I had the chance to speak with a brilliant educator friend of mine yesterday: she does wonderful, immensely valuable work in preserving indigenous languages. Her work takes her the world over, meeting communities and cultures threatened by extinction. She spoke of a tribe she met in Canada, of which only six remaining members speak the language, all of them over the age of sixty. Children in the communities are learning only English, and the eventual goal is to revitalize the traditions and words of their forefathers. The beauty of what she does is that it takes learning language from the realm of pure education and the mechanics of grammar and syntax to the spiritual. Success, she explained, in the process comes from explaining to the children and the youth, the history of their language and understanding it as a nation, as heritage, as land, as identity.
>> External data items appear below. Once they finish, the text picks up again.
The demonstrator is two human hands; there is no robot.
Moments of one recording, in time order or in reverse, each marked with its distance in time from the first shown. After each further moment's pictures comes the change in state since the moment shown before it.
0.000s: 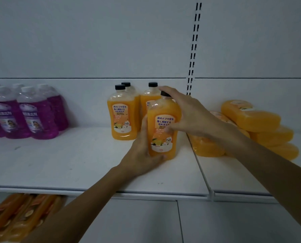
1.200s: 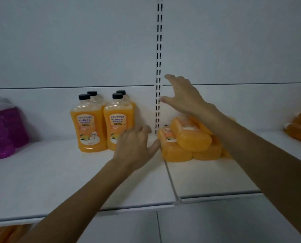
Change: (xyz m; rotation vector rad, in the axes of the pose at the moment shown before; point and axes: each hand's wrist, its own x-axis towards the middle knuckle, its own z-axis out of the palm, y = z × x) left_hand 0.040 0.071 0.025 0.688 0.100 0.056; right_hand 0.026 0.056 -0.065 -0.376 0.237 0.212
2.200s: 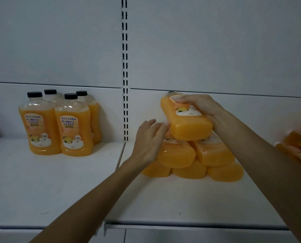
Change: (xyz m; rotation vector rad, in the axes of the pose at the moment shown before) left_hand 0.077 0.140 0.065 -0.826 0.007 -0.285; right_hand -0.009 0.148 -0.046 1.144 -0.203 0.578
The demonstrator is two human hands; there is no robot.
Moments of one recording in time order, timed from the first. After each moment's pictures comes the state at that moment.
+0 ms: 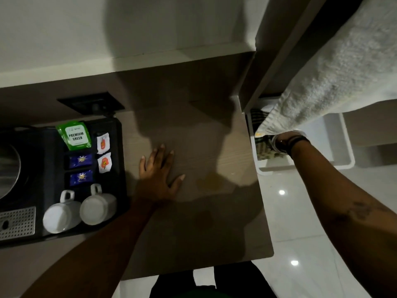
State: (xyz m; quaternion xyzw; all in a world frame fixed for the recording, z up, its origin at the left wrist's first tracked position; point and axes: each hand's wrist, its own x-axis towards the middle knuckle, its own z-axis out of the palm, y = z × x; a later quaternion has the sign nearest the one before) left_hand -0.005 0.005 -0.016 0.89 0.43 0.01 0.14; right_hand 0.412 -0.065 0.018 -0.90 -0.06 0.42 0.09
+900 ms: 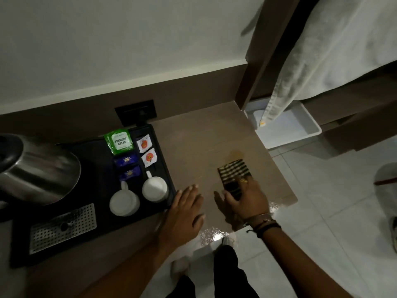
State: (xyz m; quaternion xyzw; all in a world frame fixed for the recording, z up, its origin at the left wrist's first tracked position) left_hand -0.159 -0.068 0.001 0.97 0.17 0.01 0.15; right_hand 0.038 -0.195 0.063 -0.92 -0.35 0.14 0.08
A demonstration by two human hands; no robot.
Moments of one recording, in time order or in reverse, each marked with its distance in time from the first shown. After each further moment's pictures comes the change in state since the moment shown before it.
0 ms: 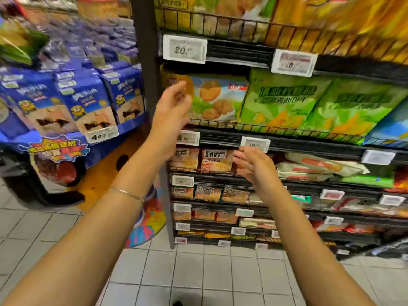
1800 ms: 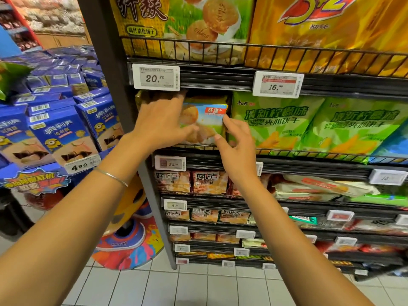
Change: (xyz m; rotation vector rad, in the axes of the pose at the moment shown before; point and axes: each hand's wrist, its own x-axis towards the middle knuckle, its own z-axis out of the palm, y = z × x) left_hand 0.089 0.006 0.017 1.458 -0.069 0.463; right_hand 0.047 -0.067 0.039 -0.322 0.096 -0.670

With respect for the language, and love for it, comes ease and encouragement.
I have had to re-configure my ultimate goal many times, as I spend more time working with my children. I understand that their learning, even supplemented by multi-media resources, classes, travel abroad, will probably be fractured by the absence of a true immersion environment. But, what I would like for them is a sense of ownership: that the space they inhabit within each language, the real estate that comes with entering each lingual culture, is theirs. That they have the confidence to articulate words, and make them their own.
My older one asked me last week if he could take a French class, driven I suspect by a classmate that learns it. This morning we made our way to the Alliance for a Mom, Tot and Youngster immersion class. I fumbled and kept resorting to English while he, laughed, mimicked and repeated diligently. While fluency may not happen, at least he’ll be enthusiastic. The lack of self consciousness in learning is a wonderful thing.
More on language development later!
Where not a parent – I am a somewhat involved aunt of a 17 month old and have been curious about how my sister is going to handle this. It’s a good thought – and certainly one to pursue.
Even as an adult – I can speak basic Italian but could easily improve that if I wasn’t so “afraid” of sounding stupid.